Mieczysław Ziemnowicz (Mieczysław Kokoszka, 1882-1971). Pedagog, germanista. Nauczyciel, dyrektor szkoły, kurator oświatowy. W latach 30. minionego wieku - wykładowca dydaktyki ogólnej i pedagogiki w Instytucie Pedagogicznym w Katowicach. Oto jedna z jego książek: „Autorytet a wolność w wychowaniu”, licząca prawie sto lat. Od tego czasu przybyło nam pozycji poruszających tę tematykę. Czy poglądy współczesnych pedagogów są znacząco odmienne od tamtych?
„Autorytet jest narzuceniem swej woli drugiemu, ograniczeniem swobody, jest więc zaprzeczeniem wolności; a zatem, jeżeli etykieta autorytetu słusznie została nadana dawnej szkole, to nowa szkoła musi być przeciwieństwem dawnej.”
To jest teza. Punkt wyjścia. Jednak już kilka zdań dalej autor wyraża wątpliwość, czy autorytet wyklucza wolność. Snując rozważania nad powinnościami nauczyciela dochodzi do wniosku, że autorytet jest i s t o t ą wychowania:
„Wychowanie polega (…) na autorytecie, który przedstawiają starsi indywidualnie i jako spadkobiercy autorytetu przodków, i w który młodzi wierzą. Im ta wiara w autorytet jest głębsza, im autorytet rzeczywistszy, tym wychowanie skuteczniejsze.”
Jak to pogodzić z wolnością? Trzeba założyć, że istnieją różne autorytety: matki i domu, szkoły, środowiska.

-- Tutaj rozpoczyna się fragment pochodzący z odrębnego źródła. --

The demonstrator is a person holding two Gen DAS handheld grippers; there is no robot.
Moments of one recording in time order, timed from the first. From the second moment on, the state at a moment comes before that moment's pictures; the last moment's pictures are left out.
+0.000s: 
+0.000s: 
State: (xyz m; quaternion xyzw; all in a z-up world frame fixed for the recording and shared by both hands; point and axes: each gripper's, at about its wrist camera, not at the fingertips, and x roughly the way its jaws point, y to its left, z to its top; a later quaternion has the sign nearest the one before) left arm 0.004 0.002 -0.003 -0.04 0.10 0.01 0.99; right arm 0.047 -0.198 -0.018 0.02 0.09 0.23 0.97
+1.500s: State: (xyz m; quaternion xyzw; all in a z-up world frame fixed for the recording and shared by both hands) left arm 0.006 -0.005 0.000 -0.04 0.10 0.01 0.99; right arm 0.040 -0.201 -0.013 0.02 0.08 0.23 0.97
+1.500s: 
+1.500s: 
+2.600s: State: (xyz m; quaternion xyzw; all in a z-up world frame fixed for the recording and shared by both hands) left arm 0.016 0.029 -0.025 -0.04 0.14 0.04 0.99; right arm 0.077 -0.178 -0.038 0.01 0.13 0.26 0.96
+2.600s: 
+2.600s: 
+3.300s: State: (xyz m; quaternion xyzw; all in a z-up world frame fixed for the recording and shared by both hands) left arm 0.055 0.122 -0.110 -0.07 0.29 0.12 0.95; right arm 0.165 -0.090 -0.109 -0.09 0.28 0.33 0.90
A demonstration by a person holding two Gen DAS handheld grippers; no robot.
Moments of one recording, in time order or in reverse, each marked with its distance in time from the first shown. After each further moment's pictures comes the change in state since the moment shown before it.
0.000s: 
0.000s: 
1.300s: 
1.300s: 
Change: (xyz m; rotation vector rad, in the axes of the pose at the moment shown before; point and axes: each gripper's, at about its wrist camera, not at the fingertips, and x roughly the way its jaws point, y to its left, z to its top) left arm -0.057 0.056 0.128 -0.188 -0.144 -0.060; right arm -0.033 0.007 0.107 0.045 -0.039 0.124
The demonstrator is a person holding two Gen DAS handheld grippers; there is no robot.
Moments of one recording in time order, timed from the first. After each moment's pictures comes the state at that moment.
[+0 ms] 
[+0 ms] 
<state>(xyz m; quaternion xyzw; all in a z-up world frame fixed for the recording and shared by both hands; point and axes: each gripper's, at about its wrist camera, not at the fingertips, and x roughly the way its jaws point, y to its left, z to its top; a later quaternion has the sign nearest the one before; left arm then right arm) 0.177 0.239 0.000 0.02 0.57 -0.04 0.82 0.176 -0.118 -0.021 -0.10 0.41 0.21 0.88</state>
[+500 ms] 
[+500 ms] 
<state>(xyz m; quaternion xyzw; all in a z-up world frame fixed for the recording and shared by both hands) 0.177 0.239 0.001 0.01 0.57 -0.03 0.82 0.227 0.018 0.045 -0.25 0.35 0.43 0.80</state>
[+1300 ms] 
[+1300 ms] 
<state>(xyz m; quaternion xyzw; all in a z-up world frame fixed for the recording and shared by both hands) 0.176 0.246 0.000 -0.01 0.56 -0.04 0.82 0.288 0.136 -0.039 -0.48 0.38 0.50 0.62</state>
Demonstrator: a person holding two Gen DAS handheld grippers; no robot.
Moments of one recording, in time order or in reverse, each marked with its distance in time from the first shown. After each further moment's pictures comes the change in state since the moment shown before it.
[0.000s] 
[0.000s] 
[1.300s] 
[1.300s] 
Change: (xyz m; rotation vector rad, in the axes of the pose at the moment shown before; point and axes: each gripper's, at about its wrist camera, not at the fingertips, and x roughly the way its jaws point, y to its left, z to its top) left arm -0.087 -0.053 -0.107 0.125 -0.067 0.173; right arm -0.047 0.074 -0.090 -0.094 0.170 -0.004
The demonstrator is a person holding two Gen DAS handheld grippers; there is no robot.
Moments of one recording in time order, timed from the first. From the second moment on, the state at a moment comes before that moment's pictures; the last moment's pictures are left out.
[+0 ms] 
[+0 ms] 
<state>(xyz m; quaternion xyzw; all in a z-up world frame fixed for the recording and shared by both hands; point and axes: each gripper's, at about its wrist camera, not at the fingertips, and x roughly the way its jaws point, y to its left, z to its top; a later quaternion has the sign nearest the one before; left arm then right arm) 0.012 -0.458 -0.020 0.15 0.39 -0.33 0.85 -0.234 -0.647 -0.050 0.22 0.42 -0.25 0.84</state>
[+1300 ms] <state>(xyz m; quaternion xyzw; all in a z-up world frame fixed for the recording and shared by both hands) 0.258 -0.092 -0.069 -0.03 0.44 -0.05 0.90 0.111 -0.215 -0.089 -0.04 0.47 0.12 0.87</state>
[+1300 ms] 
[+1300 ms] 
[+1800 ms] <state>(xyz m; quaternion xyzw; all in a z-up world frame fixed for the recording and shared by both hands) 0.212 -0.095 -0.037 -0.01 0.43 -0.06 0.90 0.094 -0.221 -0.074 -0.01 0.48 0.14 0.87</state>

I że zmieniają się w wyniku dorastania. Ponadto autorytet może być narzucony lub uznany:
„Narzucony (…) nie ma siły wychowawczej, twórczej, zastąpić go trzeba wolnością dobierania i tworzenia autorytetu, gdyż tylko autorytet oparty na wewnętrznem uznaniu ma siłę.”
Jednak wolność to nie samowola. Ziemnowicz podaje kilka przykładów tej ostatniej. Przytoczymy jeden fragment. Pewnie lekko się uśmiechniemy, czytając…
„Przyjętym zwyczajem nie wolno wyprawiać krzyków na miejscach publicznych. Czy będzie więc dowodem wolności, gdy ktoś zacznie na ulicy w biały dzień wyprawiać wrzaski i krzyki? Nikt nie będzie chyba tego uważał za objaw wolności, ale raczej za objaw rozstroju umysłowego, wymagającego leczenia. Hałasy nocne wyrabiają jedynie awanturnicy, podnieceni alkoholem, a zatem wykazujący pewne zaburzenia psychiczne. Tak zrozumie te objawy każdy przechodzień (…).”
Jaka konkluzja? Nie można usunąć autorytetu z wychowania bez zaprzeczenia istoty wychowania, ale należy „domagać się tworzenia autorytetu, zrozumiałego i uznanego przez tych, którym ma być narzucony.” Poniższe słowa są więc bardzo optymistyczne:
„Autorytet, który przyświecał kilku pokoleniom, znikł, to prawda, ale nie dlatego, że młodzież jest gorsza, lecz tylko dlatego, że się przeżył, że stracił cały kredyt moralny. (…) Aby poznać młode pokolenie i jego dążności, trzeba wniknąć w życie młodzieży i bez uprzedzeń żyć z nią jej życiem. (…) Obawa, że zostawienie wolności decyzji i wyboru młodzieży, obniży autorytet starszych, albo uczyni ich niepotrzebnymi, może przerażać tych, którzy nie mają świadomości, że i dzisiaj tego autorytetu nie posiadają.”
Mieczysław Ziemnowicz, Autorytet a wolność w wychowaniu, Kraków, Skład Główny w Tow. Księgarni Kol. "Ruch" S. A., 1928 (sygn. ZS 2424, ZS 13734).